The bitch is built like a linebacker. She tackled Biff onto the bed like Jerome Bettis tackled Carson Palmer in the 2004 AFC north playoffs. And boom goes the dynamite.
Years from now You’s the Faux and her future husband are going to get that age old question… So where did you meet dad? And she’s going to have to admit that she was drunk, and bored at Finn McCools. Zing. And boom roast the dynamite.
But baby everybody loves you.
(P.S. this blog may leave something to be desired since Drunkmeier is fueled by his beer bought breast peep show tonight. He is thinking about four, perky boobs not the funky melons on You’s the Faux chest.)
(P.P.S. Drunkmeier called me “intellectually dishonest” for not showing him my boobs again.)

Purse on Oobs stealing my cell

God damned kleptomaniac. Here I was trying to be a good friend. I was really trying. I know that I usually suck at it, but you know, I was trying. So I agree to take care of Oobs pussy . Her pussy’s name is Hal. He was a great kid all week.

Then fucking Oobs comes back to pick Hal. While Oobs is at my place, she decides it’s a good idea to put MY phone in HER pocket, and leave.

Now, I know Oobs has some issues, so she gets away with a lot of sub-par behavior, but this is just ridiculous. She took my cell from my apartment, and took it home with her under the guise that “it looks like mine.” For the record, hers is twice as wide, twice as heavy, and silver, while mine is black.

I wish the story ended here. But it doesn’t. Twenty four hours later, I come to Oob’s place to pick up my phone. Not only did she admit to almost forgetting that I was coming to get my phone, leaving me without communication or mode of communicating to her that she forgot about me (bitch), but when she finally returns it, it’s battery COVER IS MISSING.

“Hey, Oobs…what in the hell happened to the back of my phone.”

“Oh!” she says innocently, bends over to the bottom of her shelf, revealing three inches of her no-thonged ass crack. “Here it is!”

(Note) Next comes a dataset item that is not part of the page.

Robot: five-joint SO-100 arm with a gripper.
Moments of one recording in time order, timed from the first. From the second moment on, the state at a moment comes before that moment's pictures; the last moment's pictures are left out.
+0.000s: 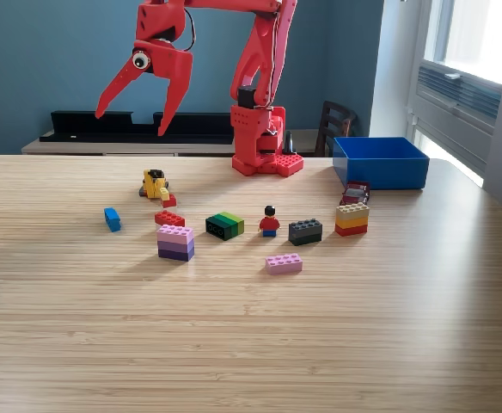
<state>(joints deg) 51.2 114.7 104.8 78.3 29.1</state>
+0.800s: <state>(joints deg) 57.7 114.7 119.9 70.9 30.8</state>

WTF Oobs. You don’t take someone’s cell, break it and then hide the pieces in your apartment. What were you going to do with my batter cover Oobs? Why were you hiding it from me? I can only imagine…

Oobs on the Second Roast

And the second roast goes to..... Oobs and Purse.
What a bunch of lazy bitches! What has it been three weeks and they're already bored with this stupid thing. I was at a memorial service this week.... what was your excuse Purse? Busy perusing match.com for that future douchebag soulmate? Although to be fair.... no one reads this fucking thing anyways so I guess everyone gets the roast this week. Us for being lazy and you for not caring that we're lazy.